PROBLEM STATEMENT ->
In your reply, reproduce the lines from the first one below to the line containing "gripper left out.", inclusive, exactly as they stand.
====== SUPPLIED INFORMATION ======
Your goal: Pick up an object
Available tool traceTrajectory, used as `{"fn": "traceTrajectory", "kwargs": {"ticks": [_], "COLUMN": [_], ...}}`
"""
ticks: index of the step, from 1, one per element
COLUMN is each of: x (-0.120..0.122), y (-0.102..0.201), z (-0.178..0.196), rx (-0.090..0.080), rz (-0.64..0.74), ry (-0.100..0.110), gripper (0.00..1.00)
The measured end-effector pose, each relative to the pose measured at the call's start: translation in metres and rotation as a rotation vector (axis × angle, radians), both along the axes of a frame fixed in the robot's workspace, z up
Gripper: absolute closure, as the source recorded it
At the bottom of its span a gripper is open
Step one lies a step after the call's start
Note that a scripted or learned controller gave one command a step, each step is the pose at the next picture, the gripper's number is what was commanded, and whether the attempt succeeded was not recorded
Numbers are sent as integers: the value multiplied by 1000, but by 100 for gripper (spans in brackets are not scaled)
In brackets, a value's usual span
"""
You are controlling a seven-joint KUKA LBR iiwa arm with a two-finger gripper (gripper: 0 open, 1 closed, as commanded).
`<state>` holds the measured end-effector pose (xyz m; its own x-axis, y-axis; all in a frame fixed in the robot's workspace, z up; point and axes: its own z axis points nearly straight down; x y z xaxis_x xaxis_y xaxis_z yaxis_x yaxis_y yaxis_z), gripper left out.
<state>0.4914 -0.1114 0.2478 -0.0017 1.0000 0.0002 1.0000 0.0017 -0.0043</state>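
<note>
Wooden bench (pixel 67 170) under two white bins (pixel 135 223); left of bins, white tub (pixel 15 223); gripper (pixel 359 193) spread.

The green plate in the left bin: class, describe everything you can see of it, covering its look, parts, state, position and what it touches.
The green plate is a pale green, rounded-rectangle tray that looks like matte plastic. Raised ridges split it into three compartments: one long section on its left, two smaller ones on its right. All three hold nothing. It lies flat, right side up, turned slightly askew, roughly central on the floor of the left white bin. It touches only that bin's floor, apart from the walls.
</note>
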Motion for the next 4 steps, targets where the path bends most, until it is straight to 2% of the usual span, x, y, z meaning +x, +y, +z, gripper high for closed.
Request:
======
WRITTEN ANSWER ->
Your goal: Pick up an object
Available tool traceTrajectory, used as `{"fn": "traceTrajectory", "kwargs": {"ticks": [_], "COLUMN": [_], ...}}`
"""
ticks: index of the step, from 1, one per element
COLUMN is each of: x (-0.120..0.122), y (-0.102..0.201), z (-0.178..0.196), rx (-0.090..0.080), rz (-0.64..0.74), ry (-0.100..0.110), gripper (0.00..1.00)
The measured end-effector pose, each relative to the pose measured at the call's start: translation in metres and rotation as a rotation vector (axis × angle, radians), both along the axes of a frame fixed in the robot's workspace, z up
Gripper: absolute closure, as the source recorded it
At the bottom of its span a gripper is open
Step one lies a step after the call's start
Note that a scripted or learned controller gave one command a step, each step is the pose at the next picture, the gripper's number is what was commanded, and whether the attempt succeeded was not recorded
Numbers are sent as integers: the value multiplied by 1000, but by 100 for gripper (spans in brackets are not scaled)
In brackets, a value's usual span
"""
You are controlling a seven-joint KUKA LBR iiwa arm with a two-finger gripper (gripper: 0 open, 1 closed, as commanded).
`<state>` holds the measured end-effector pose (xyz m; its own x-axis, y-axis; all in a frame fixed in the robot's workspace, z up; point and axes: its own z axis points nearly straight down; x y z xaxis_x xaxis_y xaxis_z yaxis_x yaxis_y yaxis_z), gripper left out.

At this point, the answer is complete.